== TASK DESCRIPTION ==
Go over the records and count each line that has the string "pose". Give the number and nothing else.

### MATERIAL SUPPLIED ###

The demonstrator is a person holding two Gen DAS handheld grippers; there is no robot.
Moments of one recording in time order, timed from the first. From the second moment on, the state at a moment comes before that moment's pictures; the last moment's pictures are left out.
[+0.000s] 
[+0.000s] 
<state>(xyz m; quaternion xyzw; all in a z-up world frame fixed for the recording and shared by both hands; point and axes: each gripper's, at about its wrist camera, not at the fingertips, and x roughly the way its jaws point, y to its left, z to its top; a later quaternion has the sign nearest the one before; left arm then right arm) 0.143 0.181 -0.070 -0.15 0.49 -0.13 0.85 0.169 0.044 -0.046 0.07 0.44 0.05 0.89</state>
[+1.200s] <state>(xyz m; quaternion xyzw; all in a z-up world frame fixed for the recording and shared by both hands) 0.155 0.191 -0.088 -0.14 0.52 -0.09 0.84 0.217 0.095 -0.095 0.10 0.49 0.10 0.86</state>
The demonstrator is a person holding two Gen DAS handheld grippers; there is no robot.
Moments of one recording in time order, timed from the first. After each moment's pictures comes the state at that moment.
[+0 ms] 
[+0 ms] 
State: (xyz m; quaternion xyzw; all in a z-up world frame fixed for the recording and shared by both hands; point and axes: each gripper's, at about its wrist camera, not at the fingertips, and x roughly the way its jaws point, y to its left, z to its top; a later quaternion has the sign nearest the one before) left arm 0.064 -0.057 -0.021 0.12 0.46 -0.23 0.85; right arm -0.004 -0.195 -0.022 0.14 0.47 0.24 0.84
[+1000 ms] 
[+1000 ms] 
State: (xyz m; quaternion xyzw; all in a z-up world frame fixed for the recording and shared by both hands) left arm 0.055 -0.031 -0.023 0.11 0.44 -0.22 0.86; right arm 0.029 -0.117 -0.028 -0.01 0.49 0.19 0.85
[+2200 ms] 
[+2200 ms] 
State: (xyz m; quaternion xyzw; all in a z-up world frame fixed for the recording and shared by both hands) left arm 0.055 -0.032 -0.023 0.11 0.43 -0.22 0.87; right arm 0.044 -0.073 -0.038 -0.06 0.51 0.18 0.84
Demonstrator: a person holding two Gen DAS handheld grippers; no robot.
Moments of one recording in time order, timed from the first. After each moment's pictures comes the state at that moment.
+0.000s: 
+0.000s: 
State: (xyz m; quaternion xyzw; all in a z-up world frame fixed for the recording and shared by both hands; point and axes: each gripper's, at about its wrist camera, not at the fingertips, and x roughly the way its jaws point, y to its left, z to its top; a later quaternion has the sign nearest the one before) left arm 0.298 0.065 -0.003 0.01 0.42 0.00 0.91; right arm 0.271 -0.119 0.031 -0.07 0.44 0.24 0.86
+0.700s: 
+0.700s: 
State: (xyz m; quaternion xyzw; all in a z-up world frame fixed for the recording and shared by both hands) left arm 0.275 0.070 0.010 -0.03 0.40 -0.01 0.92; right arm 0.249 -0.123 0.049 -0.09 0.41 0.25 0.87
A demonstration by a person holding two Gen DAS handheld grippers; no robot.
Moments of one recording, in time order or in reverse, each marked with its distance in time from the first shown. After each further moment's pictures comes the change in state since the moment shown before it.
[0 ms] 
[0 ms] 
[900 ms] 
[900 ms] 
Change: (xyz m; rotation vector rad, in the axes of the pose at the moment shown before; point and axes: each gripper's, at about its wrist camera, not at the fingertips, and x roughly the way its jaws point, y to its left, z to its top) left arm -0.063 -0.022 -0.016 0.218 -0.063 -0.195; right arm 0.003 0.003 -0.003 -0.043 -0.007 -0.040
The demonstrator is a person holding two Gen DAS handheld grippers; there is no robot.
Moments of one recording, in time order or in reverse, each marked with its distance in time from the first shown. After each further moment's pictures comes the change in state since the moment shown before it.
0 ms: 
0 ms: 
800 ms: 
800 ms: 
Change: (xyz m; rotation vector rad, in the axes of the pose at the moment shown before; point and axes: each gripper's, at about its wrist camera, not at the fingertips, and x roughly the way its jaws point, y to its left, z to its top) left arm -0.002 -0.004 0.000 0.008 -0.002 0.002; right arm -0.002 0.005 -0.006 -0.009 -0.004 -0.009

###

== EXPECTED ANSWER ==
2